ACTION ITEM: In the entries below, begin at the line that has "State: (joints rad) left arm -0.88", stop after the line that has "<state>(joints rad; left", and output those lines exactly with no pictures.
------------------------
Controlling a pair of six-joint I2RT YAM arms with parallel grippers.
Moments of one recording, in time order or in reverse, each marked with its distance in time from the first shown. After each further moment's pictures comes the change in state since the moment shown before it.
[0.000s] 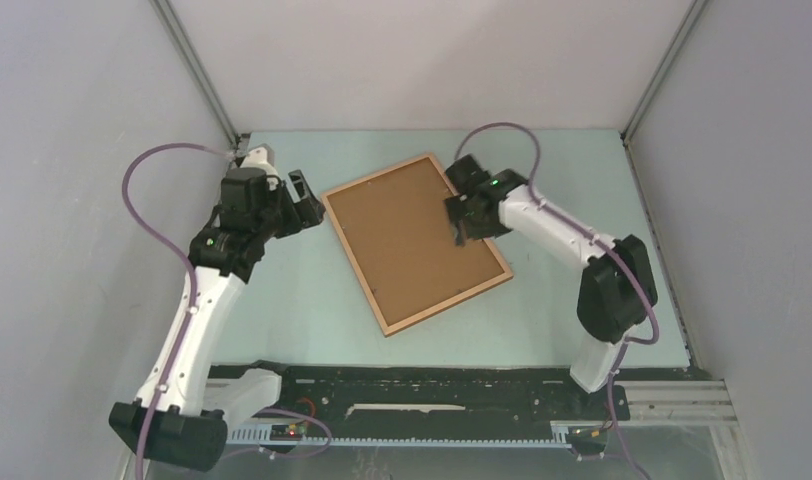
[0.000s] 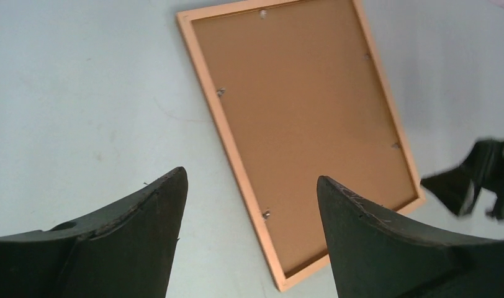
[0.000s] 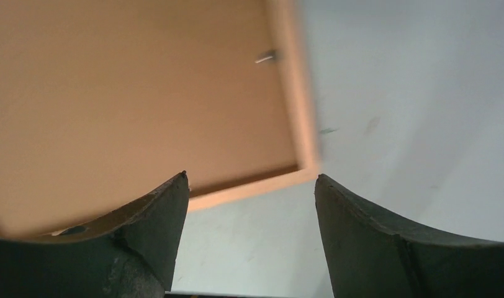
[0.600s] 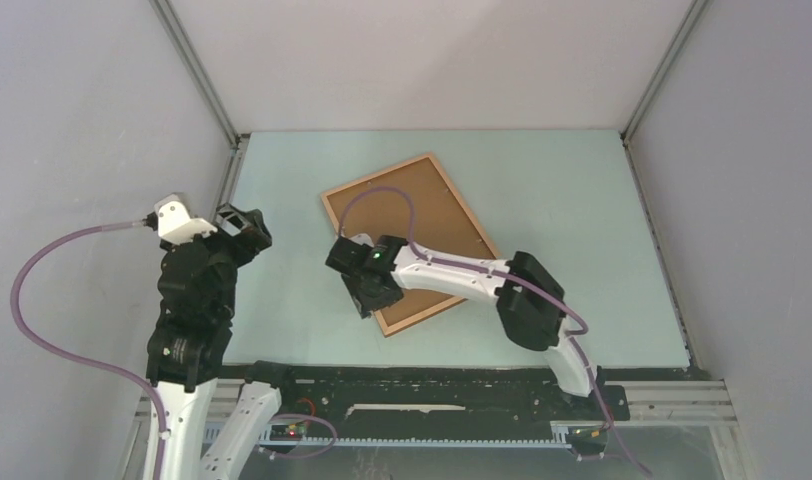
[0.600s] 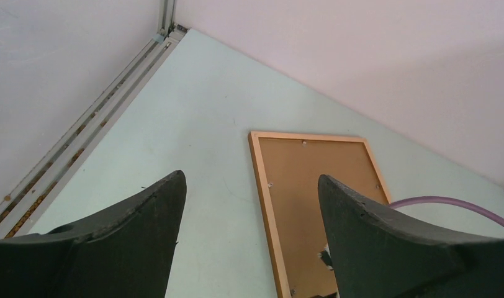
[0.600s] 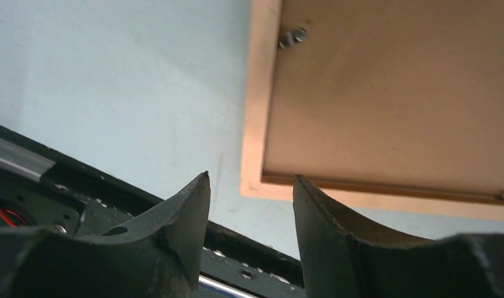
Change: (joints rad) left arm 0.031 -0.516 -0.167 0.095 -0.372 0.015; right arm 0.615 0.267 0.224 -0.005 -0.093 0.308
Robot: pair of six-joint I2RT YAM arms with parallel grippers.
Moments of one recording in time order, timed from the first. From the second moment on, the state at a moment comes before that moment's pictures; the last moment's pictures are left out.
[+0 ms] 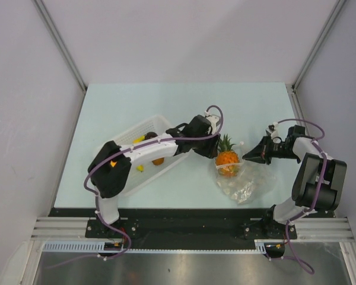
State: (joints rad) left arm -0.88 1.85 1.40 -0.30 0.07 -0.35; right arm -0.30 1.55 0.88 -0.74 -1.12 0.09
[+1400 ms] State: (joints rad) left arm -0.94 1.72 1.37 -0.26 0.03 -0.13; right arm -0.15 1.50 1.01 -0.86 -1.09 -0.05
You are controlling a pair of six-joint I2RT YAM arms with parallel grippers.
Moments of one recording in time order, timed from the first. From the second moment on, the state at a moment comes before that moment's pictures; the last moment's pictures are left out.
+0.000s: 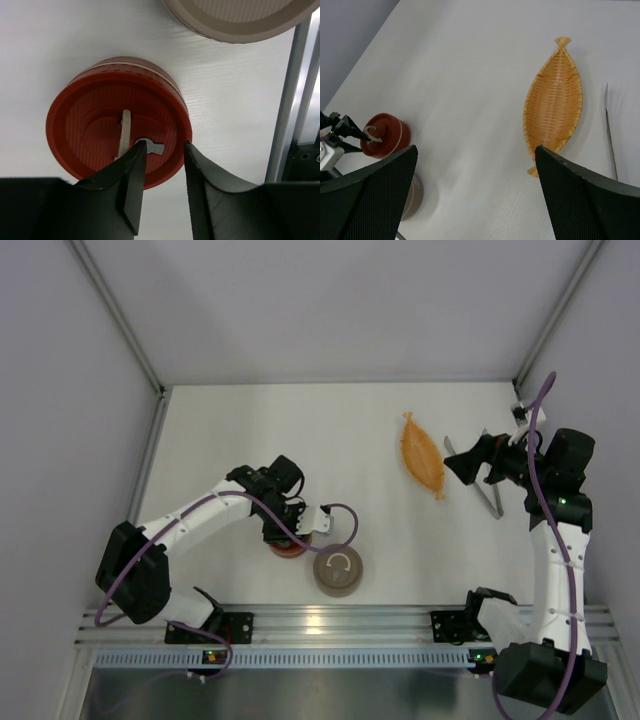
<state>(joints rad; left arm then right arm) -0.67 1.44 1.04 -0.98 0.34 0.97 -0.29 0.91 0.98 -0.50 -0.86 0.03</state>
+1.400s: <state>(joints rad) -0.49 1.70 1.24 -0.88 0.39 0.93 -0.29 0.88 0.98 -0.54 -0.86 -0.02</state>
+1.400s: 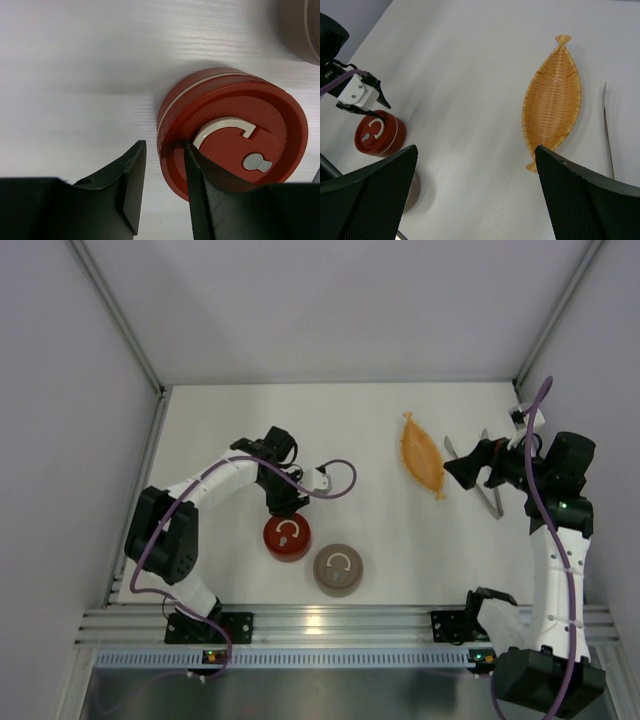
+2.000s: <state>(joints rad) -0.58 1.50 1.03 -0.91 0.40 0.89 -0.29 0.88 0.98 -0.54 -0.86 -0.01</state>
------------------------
RESPONSE AREA:
State: (joints rad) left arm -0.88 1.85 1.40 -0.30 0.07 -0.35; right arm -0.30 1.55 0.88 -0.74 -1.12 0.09
[+1400 ms] State: (joints rad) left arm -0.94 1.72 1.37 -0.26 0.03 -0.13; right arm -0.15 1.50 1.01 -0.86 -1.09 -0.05
You are controlling a pair of six-joint I2RT YAM arms with parallel grippers.
Moments of one recording in time order, timed from the first. From the second moment on, the state at a moment comes before that moment's pictures; the last moment's pictures are left out.
+0.000s: 
<state>(joints rad; left arm then right arm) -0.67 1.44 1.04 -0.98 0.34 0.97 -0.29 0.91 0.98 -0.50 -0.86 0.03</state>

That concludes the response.